Killing of Abanoub Youssef
- Date: January 16, 2026
- Venue: Istituto Professionale Domenico Chiodo
- Location: La Spezia, Liguria, Italy;
- Type: Stabbing
- Motive: Personal dispute (reported jealousy over childhood photographs)
- Target: Abanoub Youssef
- Deaths: 1

= Killing of Abanoub Youssef =

2026 fatal school stabbing in La Spezia, Italy

== Background ==
Abanoub Youssef (23 February 2007 – 16 January 2026), often referred to by his friends as "Aba," was an 18-year-old Egyptian-Italian student. Born in Faiyum, Egypt, he moved to Italy at the age of five and was an Italian citizen. A resident of La Spezia for over thirteen years, Youssef was a final-year student at the Domenico Chiodo technical institute and a prominent member of the local Coptic community.

== Incident ==
On 16 January 2026, at approximately 11:00 AM, a confrontation occurred between Youssef and a 19-year-old classmate, Zouhair Atif. According to reports, the dispute originated in a school restroom before escalating shortly afterward. As Youssef attempted to flee toward his classroom, he was stabbed in the hallway in the presence of students and faculty.

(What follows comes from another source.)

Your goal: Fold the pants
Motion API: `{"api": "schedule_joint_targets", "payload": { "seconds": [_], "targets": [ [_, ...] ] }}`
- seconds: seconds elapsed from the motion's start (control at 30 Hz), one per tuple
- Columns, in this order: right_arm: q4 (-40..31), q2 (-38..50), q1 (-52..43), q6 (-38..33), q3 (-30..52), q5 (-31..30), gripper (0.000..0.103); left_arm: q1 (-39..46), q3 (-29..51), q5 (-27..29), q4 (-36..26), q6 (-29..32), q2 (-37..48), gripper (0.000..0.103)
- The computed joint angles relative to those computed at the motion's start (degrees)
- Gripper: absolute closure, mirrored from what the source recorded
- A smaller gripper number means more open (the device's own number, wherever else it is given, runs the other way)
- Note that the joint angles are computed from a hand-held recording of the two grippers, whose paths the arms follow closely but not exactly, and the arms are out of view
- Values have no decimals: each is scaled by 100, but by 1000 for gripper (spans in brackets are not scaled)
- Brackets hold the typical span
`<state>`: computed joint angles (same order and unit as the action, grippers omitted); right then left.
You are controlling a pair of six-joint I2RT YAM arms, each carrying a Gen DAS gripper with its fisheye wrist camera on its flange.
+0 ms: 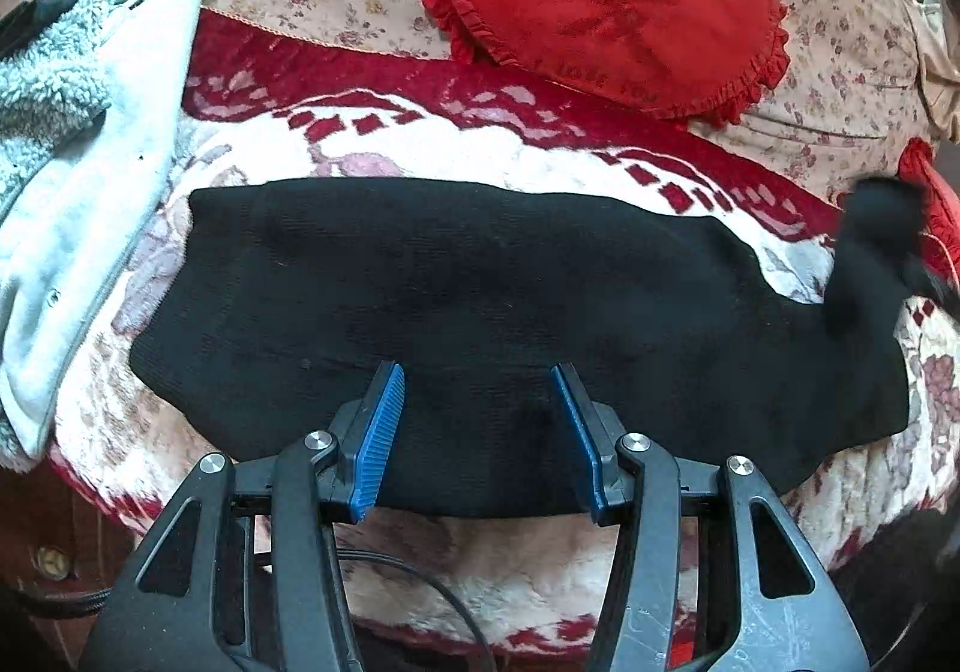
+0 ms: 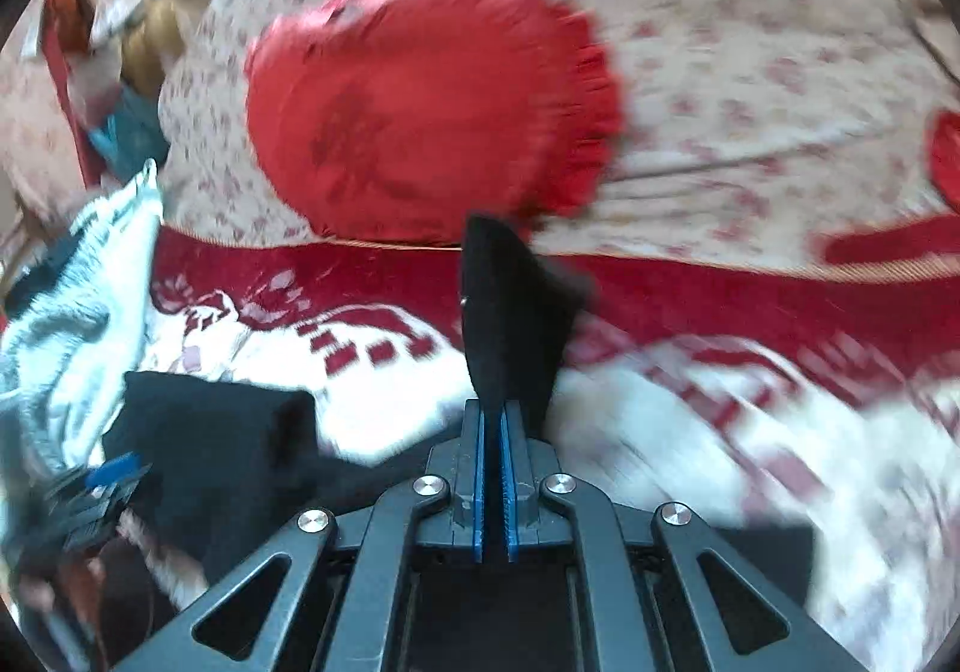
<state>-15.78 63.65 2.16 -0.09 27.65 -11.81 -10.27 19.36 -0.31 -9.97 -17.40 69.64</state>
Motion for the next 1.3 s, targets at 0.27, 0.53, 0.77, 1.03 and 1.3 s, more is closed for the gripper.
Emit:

School staff provided immediate aid before emergency services arrived. Youssef was transported to Sant’Andrea Hospital, where he underwent emergency surgery for critical internal injuries. Despite medical efforts, he suffered several cardiac arrests and was pronounced dead later that evening.

== Investigation and motive ==
The suspect was disarmed at the scene and subsequently arrested by the Carabinieri. During interrogation, Atif reportedly admitted to the stabbing, claiming he was provoked by the victim exchanging childhood photographs with a female classmate the suspect was dating. Authorities noted that Youssef and the girl were long-time acquaintances.

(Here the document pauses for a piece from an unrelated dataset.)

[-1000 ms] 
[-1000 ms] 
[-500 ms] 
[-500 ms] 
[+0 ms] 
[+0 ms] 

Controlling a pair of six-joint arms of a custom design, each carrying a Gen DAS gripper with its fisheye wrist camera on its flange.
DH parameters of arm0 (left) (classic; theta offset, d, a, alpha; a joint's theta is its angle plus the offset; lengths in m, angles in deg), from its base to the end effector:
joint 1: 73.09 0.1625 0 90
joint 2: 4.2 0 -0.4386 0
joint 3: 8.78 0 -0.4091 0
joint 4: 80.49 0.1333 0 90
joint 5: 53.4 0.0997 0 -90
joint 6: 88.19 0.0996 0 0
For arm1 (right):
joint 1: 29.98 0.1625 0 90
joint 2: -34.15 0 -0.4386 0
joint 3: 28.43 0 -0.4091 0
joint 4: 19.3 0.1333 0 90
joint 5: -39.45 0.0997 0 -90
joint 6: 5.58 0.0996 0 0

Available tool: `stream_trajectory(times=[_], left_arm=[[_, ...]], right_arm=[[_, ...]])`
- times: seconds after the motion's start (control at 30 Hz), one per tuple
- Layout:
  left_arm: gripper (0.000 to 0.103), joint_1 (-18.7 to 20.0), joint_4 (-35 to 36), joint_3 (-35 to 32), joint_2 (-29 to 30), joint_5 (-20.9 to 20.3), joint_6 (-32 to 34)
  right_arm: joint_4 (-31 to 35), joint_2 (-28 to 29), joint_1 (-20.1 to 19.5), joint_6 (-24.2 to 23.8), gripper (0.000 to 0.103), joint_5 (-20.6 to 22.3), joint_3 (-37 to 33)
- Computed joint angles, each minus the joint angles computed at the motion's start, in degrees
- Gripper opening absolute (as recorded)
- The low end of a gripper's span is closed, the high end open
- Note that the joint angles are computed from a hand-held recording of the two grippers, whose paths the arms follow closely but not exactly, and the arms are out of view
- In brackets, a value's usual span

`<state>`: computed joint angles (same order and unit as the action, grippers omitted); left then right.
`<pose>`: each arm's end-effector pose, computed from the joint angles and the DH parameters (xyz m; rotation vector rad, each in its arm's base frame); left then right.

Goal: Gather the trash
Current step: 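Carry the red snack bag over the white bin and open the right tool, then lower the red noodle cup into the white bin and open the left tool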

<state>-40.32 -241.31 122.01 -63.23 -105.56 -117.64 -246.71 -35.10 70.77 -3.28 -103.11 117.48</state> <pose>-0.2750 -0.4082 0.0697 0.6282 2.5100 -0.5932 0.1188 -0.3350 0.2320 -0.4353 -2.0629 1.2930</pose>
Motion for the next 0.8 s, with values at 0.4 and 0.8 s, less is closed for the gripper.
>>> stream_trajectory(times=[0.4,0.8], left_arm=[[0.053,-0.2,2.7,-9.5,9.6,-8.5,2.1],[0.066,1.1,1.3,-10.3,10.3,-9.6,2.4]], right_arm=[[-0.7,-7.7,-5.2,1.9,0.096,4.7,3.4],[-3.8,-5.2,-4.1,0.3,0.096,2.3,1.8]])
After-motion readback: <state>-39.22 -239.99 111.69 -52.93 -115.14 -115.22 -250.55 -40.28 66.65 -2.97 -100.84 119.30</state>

The La Spezia Public Prosecutor's Office is investigating the case under the charge of aggravated voluntary murder (omicidio volontario aggravato). Investigators are evaluating the aggravating circumstance of premeditation, as the suspect allegedly brought the weapon from home. Atif remains in custody at San Giorgio Prison.

== Funeral and mourning ==
On 22 January 2026, a funeral service for Abanoub Youssef was held at the Cathedral of Christ the King in La Spezia, attended by thousands of family members, classmates, and residents. The procession began at the city morgue and moved toward the cathedral, where religious leaders from both the Coptic Orthodox and Catholic communities officiated the ceremony.

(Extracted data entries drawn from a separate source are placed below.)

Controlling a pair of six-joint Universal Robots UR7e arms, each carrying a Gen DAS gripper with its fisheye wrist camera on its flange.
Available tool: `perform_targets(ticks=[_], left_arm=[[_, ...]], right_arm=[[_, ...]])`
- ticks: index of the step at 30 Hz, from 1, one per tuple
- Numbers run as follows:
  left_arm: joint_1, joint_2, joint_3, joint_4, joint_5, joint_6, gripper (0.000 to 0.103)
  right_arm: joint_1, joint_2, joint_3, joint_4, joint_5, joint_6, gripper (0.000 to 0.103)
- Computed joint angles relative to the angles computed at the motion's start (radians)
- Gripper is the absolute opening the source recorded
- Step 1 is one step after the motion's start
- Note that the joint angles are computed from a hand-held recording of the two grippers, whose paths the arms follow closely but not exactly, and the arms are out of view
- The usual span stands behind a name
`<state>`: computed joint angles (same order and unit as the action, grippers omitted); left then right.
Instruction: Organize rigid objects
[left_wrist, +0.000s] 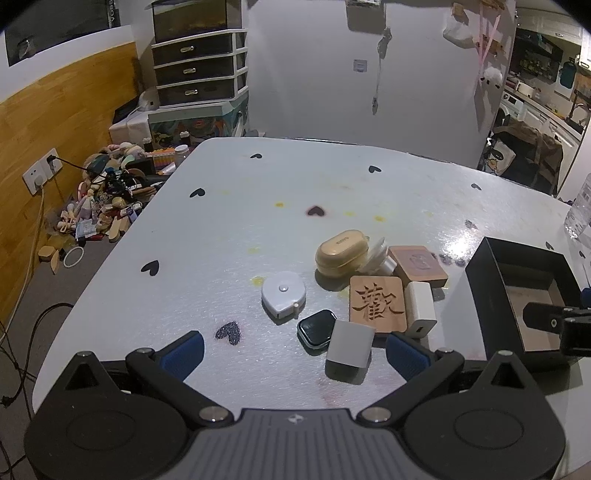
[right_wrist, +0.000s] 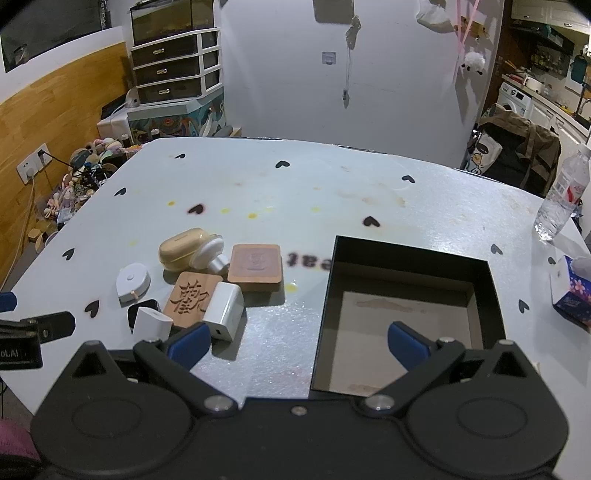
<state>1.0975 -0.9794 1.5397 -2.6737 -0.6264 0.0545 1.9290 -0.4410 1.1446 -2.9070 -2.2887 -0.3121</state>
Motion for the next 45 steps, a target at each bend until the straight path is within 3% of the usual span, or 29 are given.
perform_targets(ticks=[32, 40, 45], left_arm=[[-0.002, 0.003, -0.013, 0.003, -0.009, 0.017, 0.103], [-0.002, 0.006, -0.02, -0.006, -0.022, 0.034, 0.103], [-0.001, 0.016, -0.035, 0.005, -0.037, 0.037, 0.103]], right_arm=[[0.004, 0.004, -0.005, 0.003, -0.009, 0.008, 0.103], [-0.003, -0.008, 0.01, -0.06, 0.001, 0.007, 0.103], [-0.012, -0.017, 0.015, -0.101, -0.033, 0.027, 0.103]])
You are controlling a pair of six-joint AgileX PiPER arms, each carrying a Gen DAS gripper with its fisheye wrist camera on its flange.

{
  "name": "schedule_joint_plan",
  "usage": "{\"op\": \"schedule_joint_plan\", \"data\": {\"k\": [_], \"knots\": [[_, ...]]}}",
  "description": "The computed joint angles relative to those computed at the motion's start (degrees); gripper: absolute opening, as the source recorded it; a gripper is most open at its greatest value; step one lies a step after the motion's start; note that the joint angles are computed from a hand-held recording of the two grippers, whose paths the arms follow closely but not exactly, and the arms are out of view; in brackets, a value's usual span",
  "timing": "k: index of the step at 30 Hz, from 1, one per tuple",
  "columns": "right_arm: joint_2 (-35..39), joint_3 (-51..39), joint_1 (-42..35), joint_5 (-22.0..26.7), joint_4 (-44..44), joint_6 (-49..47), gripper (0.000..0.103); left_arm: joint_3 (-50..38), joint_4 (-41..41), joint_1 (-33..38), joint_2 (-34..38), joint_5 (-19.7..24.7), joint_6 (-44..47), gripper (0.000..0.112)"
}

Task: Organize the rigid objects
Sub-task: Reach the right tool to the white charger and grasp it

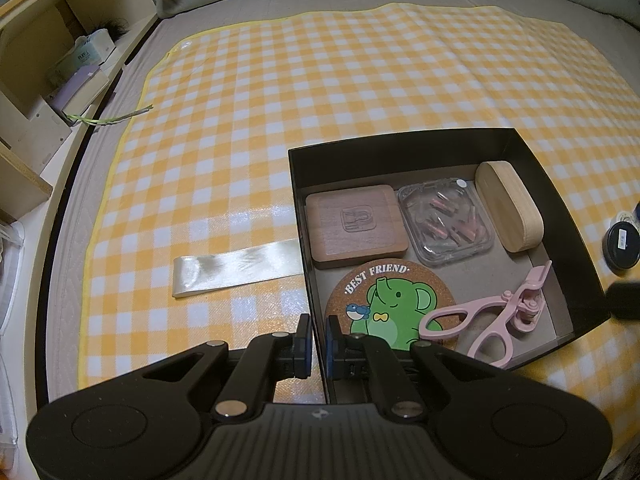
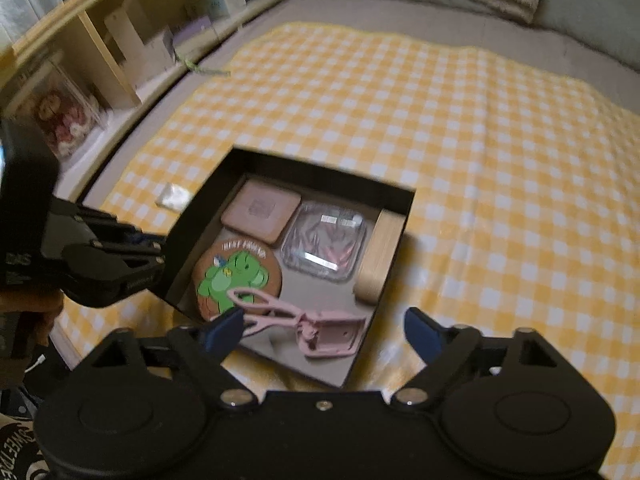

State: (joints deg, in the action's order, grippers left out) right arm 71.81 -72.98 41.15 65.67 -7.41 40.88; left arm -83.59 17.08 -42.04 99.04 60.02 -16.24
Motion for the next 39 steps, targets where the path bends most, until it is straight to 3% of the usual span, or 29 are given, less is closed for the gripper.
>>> {"op": "schedule_joint_plan", "data": {"k": [6,14,24,28,32,35,39], "knots": [[-7.52,5.02,-4.40,-3.23,-0.96,-1.71,0.103,0.02,0.01,-0.03,-0.01,-0.03,0.00,0.007],[-16.36,12.84,-13.42,-5.11,-5.14,-4.36,0.103,0.01,-0.08,-0.01,-0.04,-0.05,0.05,0.007],[-19.45,19.71,-37.51,-4.26,3.77,-22.02,0.103,-0.01,-0.03,-0.05,-0.02,0.00,-0.01,0.007],[-17.90,21.41,-47.34,-2.30,11.64,-36.28,0.103,-0.05,-0.01,-0.07,0.03,0.02,-0.05,0.007],[-15.83,22.73,-50.61,0.17,13.54,-43.82,0.103,-0.05,0.02,-0.08,0.03,0.02,-0.05,0.007],[-14.59,24.18,-48.72,0.42,10.16,-42.49,0.098,-0.07,-0.04,-0.06,0.08,0.04,-0.01,0.007],[-12.73,25.95,-51.96,0.52,13.11,-48.51,0.082,0.06,-0.07,-0.05,0.06,-0.07,0.01,0.007]]}}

Many participants carried white flowers and banners reading "Aba Vive" ("Aba Lives"), and pallbearers carried Youssef's white coffin into the cathedral as a sign of respect. The service included prayers in Italian, Arabic, and Coptic. A day of civic mourning was declared by the Mayor of La Spezia, with schools and local institutions participating in commemorations. Following the service, the coffin was escorted to the Cemetery of Boschetti for burial.

== Reactions ==
- Political: Italian Interior Minister Matteo Piantedosi and Education Minister Giuseppe Valditara expressed condolences and called for enhanced school safety measures. Valditara proposed the potential installation of metal detectors in certain high-risk educational institutions.
- Public: On 22 January 2026, thousands attended Youssef's funeral at the Cathedral of Christ the King. A silent march was also organized by students and residents in La Spezia to honor his memory and protest against youth violence.